The Federal Court in Australia has imposed a A$10 million fine on Binance Australia Derivatives after uncovering widespread failures in client onboarding and classification. The penalty comes after it was found that over 85% of users on the platform had been incorrectly categorized as wholesale clients between July 2022 and April 2023, leaving hundreds of retail investors exposed to complex crypto derivatives without appropriate consumer protections.
Systemic Gaps in Onboarding and Compliance
Oztures Trading Pty Ltd, which operated Binance Australia Derivatives, is a subsidiary of the global Binance group, a major player in the crypto exchange ecosystem. The incorrect classification enabled 524 retail clients to access high-risk derivatives products, resulting in collective trading losses totaling A$8.66 million. Additionally, these clients paid A$3.89 million in fees during the same period.
The court identified three major failings within the company: insufficient onboarding mechanisms, weak compliance procedures, and inadequate staff training. These factors created a scenario where retail users could bypass necessary tests and documentation, leading to mislabeling as wholesale investors. One notable lapse was in the “sophisticated investor” check, which allowed clients unlimited attempts on an eligibility quiz and lacked proper review of supporting materials.

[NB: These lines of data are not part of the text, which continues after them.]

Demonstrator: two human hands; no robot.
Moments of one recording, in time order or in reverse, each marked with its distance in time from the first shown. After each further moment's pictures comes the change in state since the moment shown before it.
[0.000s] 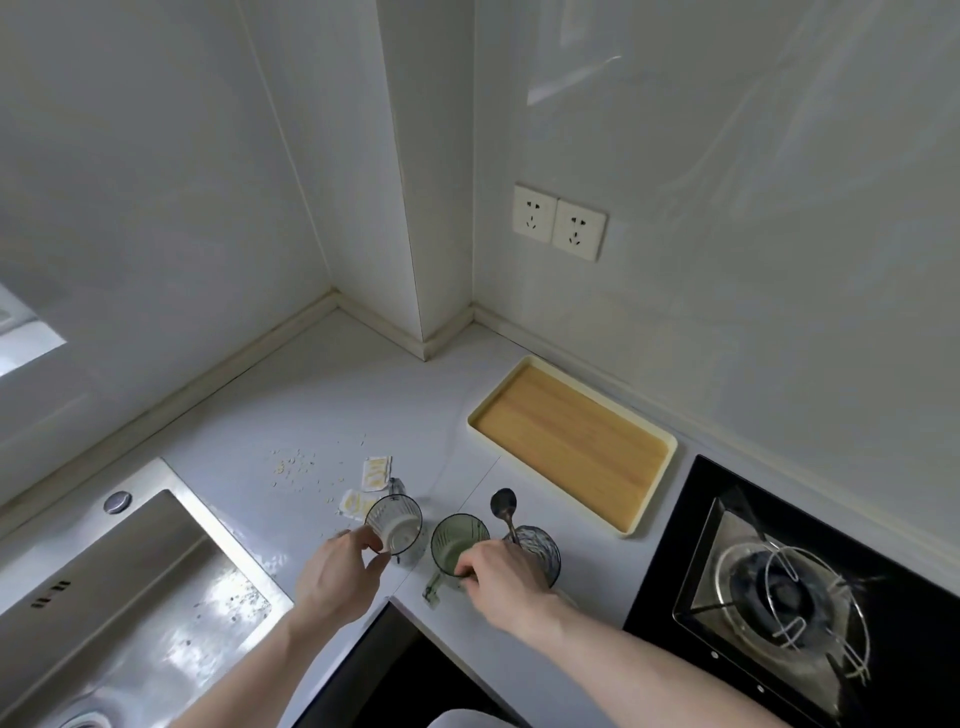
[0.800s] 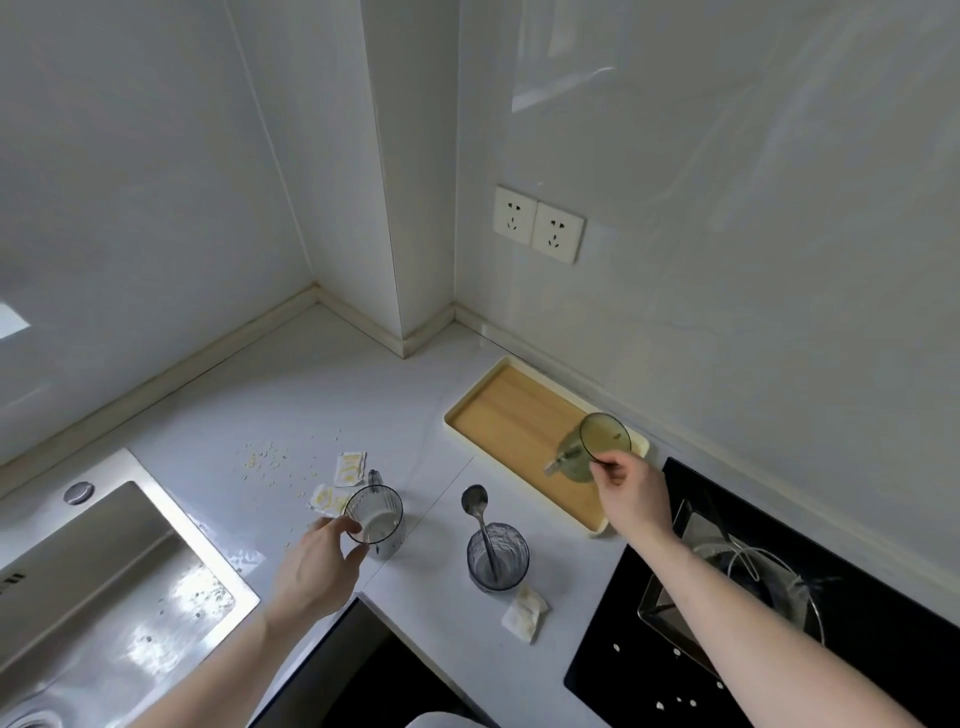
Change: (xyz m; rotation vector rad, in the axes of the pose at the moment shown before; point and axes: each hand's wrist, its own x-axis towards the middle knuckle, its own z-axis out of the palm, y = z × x) left_hand 0.004 0.012 0.014 -0.082 0.039 0.008; right_hand -0.023 0.160 -0.114 0.380 0.603 0.367
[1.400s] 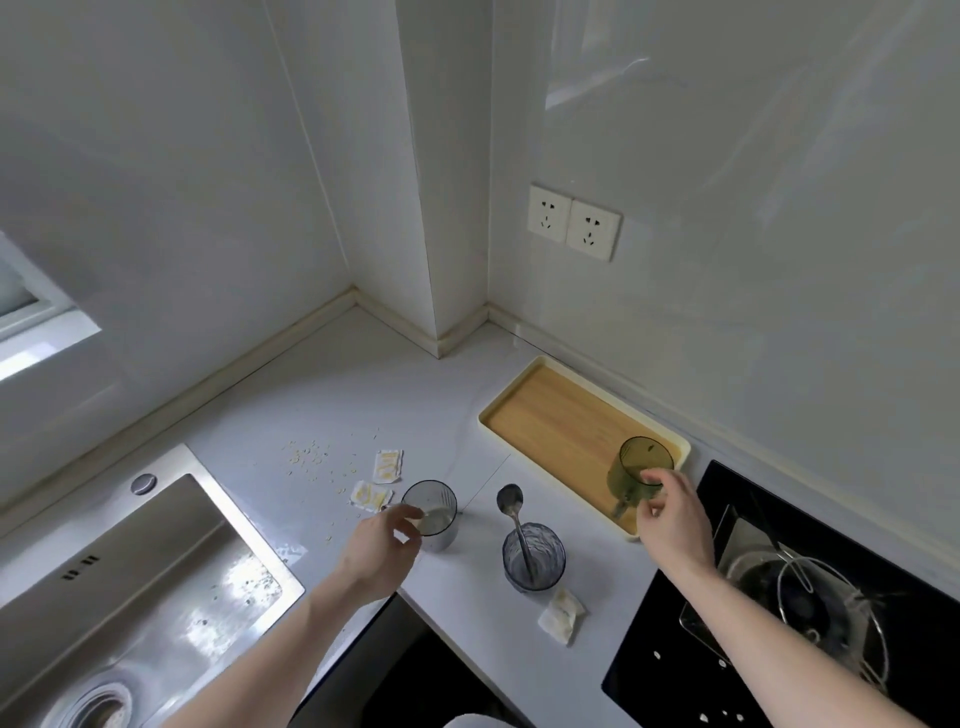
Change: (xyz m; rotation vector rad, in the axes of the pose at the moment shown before) left_hand -0.006 0.035 -0.015 -0.235 -0.141 0.041; right_hand -0.023 0.029 0.010 -0.093 -0.034 0.069
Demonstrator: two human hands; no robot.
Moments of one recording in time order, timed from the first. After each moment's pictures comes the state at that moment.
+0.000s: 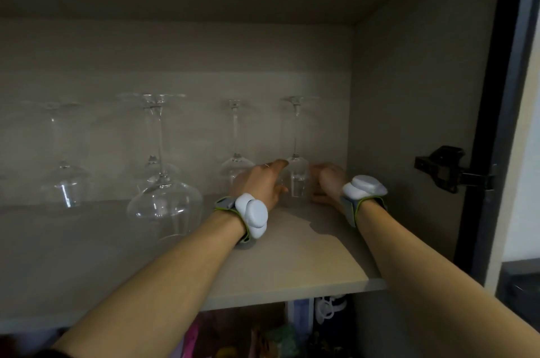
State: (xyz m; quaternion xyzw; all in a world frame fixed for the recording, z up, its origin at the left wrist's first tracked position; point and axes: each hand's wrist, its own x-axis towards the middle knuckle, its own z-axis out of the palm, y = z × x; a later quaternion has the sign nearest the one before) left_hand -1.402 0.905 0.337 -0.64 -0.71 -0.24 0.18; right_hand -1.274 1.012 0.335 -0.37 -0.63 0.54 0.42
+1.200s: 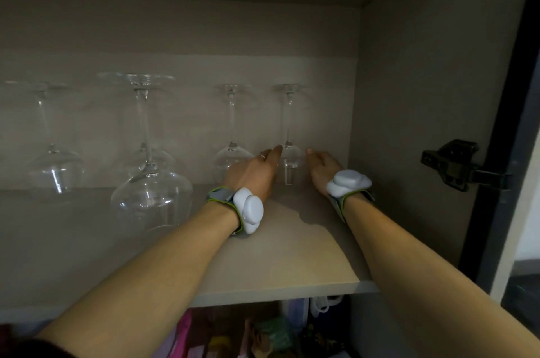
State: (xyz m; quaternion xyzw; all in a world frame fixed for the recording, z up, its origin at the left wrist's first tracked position) left_hand -1.404 0.912 0.331 -0.60 -0.75 -0.15 0.24; right_hand -1.273 1.030 0.326 -0.38 -0.78 0.34 0.36
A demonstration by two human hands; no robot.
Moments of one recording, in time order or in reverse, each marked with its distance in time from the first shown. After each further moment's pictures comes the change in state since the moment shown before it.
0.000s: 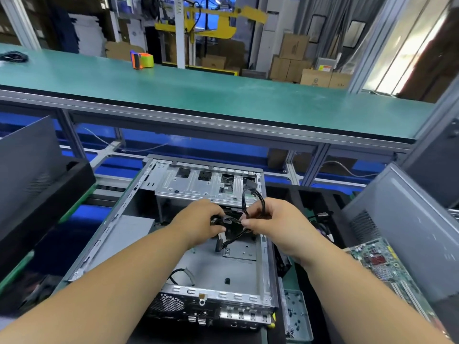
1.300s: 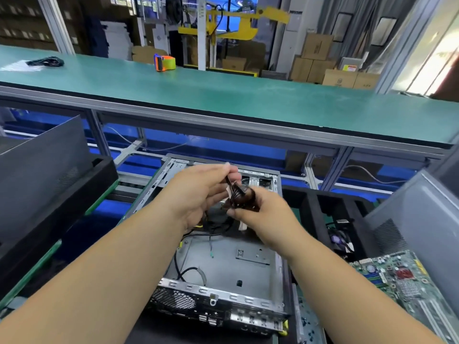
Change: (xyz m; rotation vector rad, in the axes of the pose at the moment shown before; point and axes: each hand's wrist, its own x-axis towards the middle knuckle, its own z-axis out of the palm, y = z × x) left_hand -0.047 0.053 -0.091 -1.453 0.251 -0.185; right_hand 0.019 -0.027 0.037 0.039 -0.003 -0.156
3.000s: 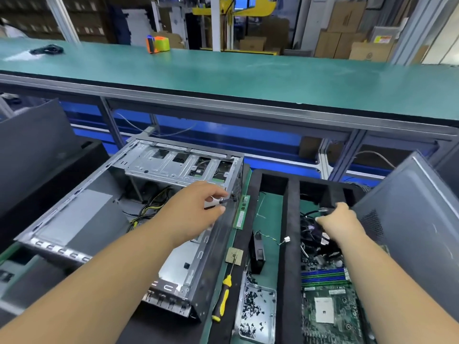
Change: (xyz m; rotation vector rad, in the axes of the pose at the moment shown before) left_hand 0.016 -0.109 0.100 1.130 0.053 0.172; right_hand 0.023 0.247 -0.233 -0.528 0.225 0.712
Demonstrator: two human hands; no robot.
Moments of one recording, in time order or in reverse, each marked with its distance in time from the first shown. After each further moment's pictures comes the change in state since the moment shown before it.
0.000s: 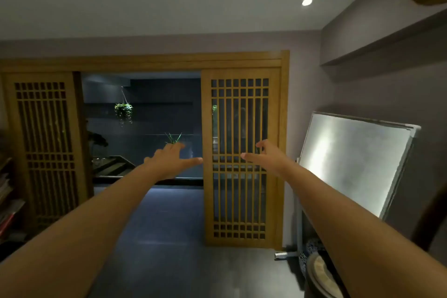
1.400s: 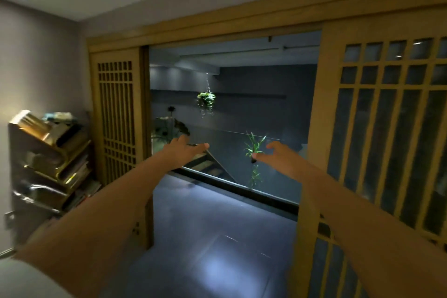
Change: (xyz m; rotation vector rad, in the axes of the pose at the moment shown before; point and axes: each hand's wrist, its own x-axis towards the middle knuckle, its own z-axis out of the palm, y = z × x) left_hand 0.696 -0.366 0.063 -0.115 0.214 -0.427; right_hand 0.825 -0.002 0.365 0.042 -0.346 -0.284
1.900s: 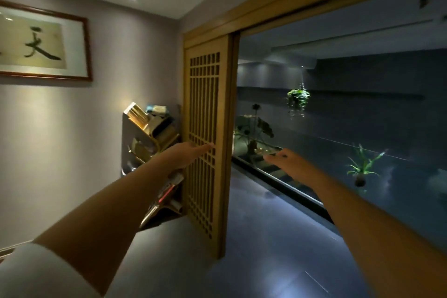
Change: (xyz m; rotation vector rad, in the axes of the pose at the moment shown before) left_hand 0.197 -0.231 -0.066 -0.071 0.111 -0.397; right_hand 0.315 -0.086 0.237 0.071 -0.319 -0.260
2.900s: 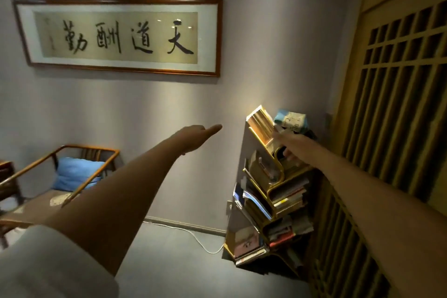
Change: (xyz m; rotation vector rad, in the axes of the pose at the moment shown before) left_hand 0.507 -0.304 -0.266 0.204 0.510 -0.593; right_hand 0.725 -0.240 0.356 0.218 -0.543 -0.470
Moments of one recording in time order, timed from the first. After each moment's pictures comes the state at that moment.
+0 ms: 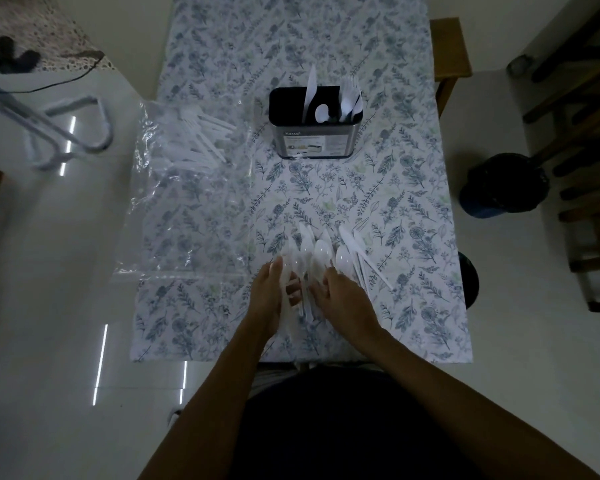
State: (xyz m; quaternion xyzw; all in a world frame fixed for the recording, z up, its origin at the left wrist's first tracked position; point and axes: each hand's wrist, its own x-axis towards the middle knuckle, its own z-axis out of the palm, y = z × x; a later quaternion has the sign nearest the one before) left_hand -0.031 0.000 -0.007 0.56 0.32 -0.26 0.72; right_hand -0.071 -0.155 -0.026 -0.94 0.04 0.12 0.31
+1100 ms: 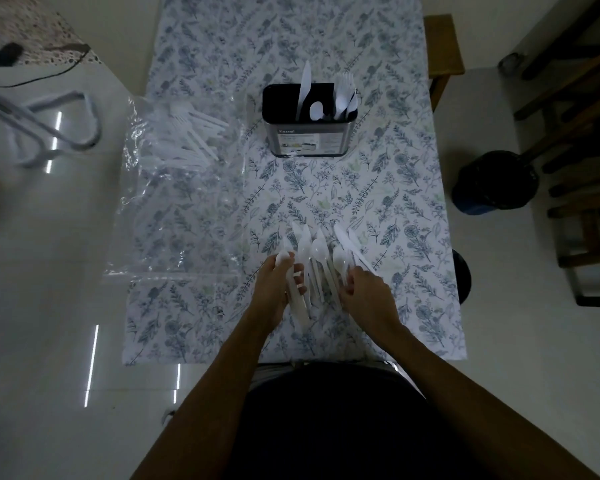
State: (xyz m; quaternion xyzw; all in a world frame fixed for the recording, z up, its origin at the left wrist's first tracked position) left_hand -0.019 -0.012 -0.015 0.54 0.31 -0.26 0.74; right_hand -0.068 -0.196 -0.025 -0.93 0.14 0.20 0.27
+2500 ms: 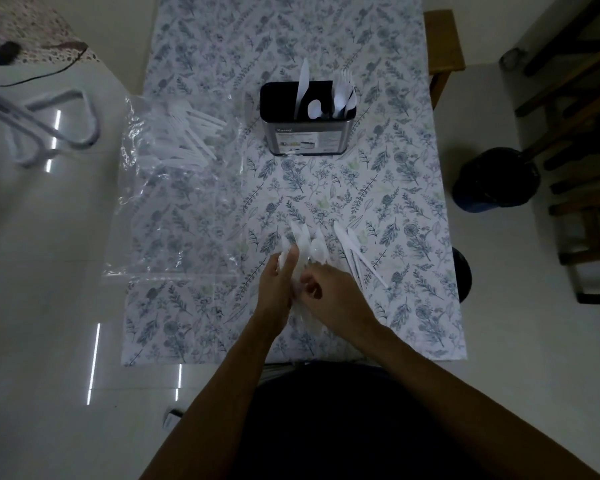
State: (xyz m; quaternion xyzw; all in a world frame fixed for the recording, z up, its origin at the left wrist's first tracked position) left_hand -0.026 -0.020 -0.021 0.60 0.23 -0.23 0.73; right_hand -0.058 -0.152 0.017 -0.89 -0.01 0.13 0.43
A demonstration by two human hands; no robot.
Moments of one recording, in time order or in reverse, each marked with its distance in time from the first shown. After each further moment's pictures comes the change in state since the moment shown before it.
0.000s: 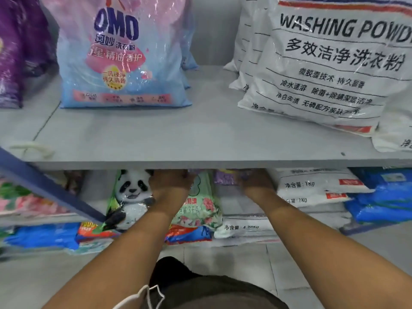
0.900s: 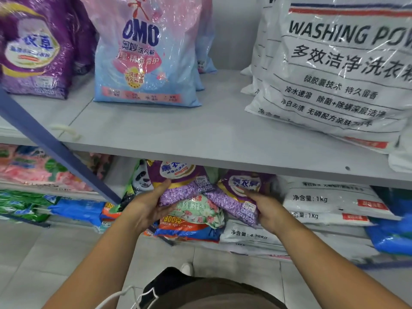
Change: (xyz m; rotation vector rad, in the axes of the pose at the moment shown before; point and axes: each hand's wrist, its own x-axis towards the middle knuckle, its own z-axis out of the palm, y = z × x) left_hand -0.064 -0.053 -0.037 -1.381 -0.286 -0.788; right_hand -0.033 0.031 -0.001 1.016 -0.560 0.156
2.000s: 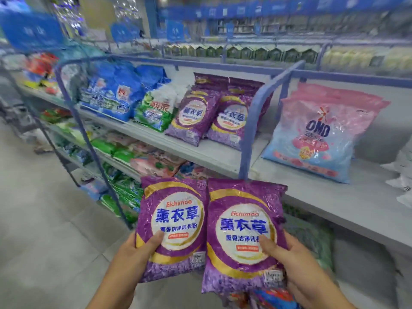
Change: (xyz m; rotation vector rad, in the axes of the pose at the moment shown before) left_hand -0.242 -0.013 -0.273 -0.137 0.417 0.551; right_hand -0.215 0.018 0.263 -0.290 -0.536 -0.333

This regulatory breach highlighted a significant vulnerability for retail crypto traders in Australia, drawing the attention of market watchdogs and industry observers globally. The total financial harm to impacted clients, combining fees and trading losses, exceeded A$12 million.
ASIC’s Response and Enforcement Trajectory
The Australian Securities and Investments Commission (ASIC) began investigating Binance Australia Derivatives in 2022 in response to concerns over the improper classification of clients. ASIC proceeded to revoke the platform’s Australian Financial Services Licence by April 2023, prompting Oztures Trading to discontinue all derivatives trading services and voluntarily surrender its local licence.
Even before the Federal Court’s decision, Binance had initiated remediation. The company, under ASIC oversight, paid out approximately A$13.1 million in compensation to affected retail clients in 2023. As part of the settlement process, Binance also agreed to cover ASIC’s legal expenses.
ASIC Chair Joe Longo described the failings not just as technical breaches but as misconduct that led directly to significant client losses.
This wasn’t just a technical breach — it directly resulted in over A$12 million in client losses.
He emphasized that the case should act as a signal to international crypto platforms operating in Australia’s regulated environment.
A spokesperson from Binance commented that the issue was identified internally, reported to ASIC, and fully resolved in 2023.
The issue was self-identified, reported to ASIC, and fully remediated in 2023, with approximately A$13 million compensated to affected users. Oztures ceased its derivatives business and voluntarily gave back its AFSL in 2023.
The matter follows several years of heightened regulatory focus on Binance worldwide. Notably, Binance’s co-founder Changpeng Zhao stepped down as CEO in late 2023 after pleading guilty to violations of anti-money laundering regulations. He later received a presidential pardon from U.S. President Donald Trump after completing a four-month prison sentence.